Action item =>
Return every line of the data that contains the string "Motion".
*** Begin section ***
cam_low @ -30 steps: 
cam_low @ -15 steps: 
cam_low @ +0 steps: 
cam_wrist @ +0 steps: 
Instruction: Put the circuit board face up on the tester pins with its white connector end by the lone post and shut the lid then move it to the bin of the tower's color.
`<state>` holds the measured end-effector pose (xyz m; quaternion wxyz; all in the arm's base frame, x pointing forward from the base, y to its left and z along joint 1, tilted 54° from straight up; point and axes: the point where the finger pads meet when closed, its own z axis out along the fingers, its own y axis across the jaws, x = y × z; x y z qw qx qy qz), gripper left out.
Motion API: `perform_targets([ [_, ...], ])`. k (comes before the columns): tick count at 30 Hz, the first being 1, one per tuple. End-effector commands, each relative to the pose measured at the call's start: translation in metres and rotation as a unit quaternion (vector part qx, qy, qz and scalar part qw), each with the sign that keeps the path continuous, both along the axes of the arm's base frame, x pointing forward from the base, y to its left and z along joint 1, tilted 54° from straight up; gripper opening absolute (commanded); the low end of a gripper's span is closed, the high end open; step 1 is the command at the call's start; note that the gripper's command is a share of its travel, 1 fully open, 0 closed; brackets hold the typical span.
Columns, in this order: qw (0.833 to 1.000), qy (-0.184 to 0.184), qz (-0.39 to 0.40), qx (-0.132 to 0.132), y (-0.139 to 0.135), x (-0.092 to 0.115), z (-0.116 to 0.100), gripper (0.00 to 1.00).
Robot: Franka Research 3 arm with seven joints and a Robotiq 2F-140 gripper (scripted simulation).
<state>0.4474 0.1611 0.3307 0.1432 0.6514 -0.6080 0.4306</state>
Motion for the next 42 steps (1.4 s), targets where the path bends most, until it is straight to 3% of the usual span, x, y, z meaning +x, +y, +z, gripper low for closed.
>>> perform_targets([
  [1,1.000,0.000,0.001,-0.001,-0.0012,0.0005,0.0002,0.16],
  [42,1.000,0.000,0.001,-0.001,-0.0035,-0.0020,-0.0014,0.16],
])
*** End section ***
Written solution =>
Motion API: `perform_targets([ [_, ...], ])`. k (comes before the columns): tick count at 30 Hz, the first being 1, one per tuple. End-effector commands, each relative to the pose measured at the call's start: translation in metres and rotation as a unit quaternion (vector part qx, qy, qz and scalar part qw), each with the sign that keeps the path continuous, both along the axes of the arm's base frame, x pointing forward from the base, y to its left and z along joint 1, tilted 54° from straight up; gripper opening absolute (commanded); the low end of a gripper's span is closed, the high end open; step 1 is the command at the call's start; note that the gripper's command is a share of its travel, 1 fully open, 0 closed; brackets hold the typical span.
Motion for the next 42 steps (1.4 s), targets where the path bends most, until it is straight to 3% of the usual span, x, y, z meaning +x, +y, +z, gripper low for closed.

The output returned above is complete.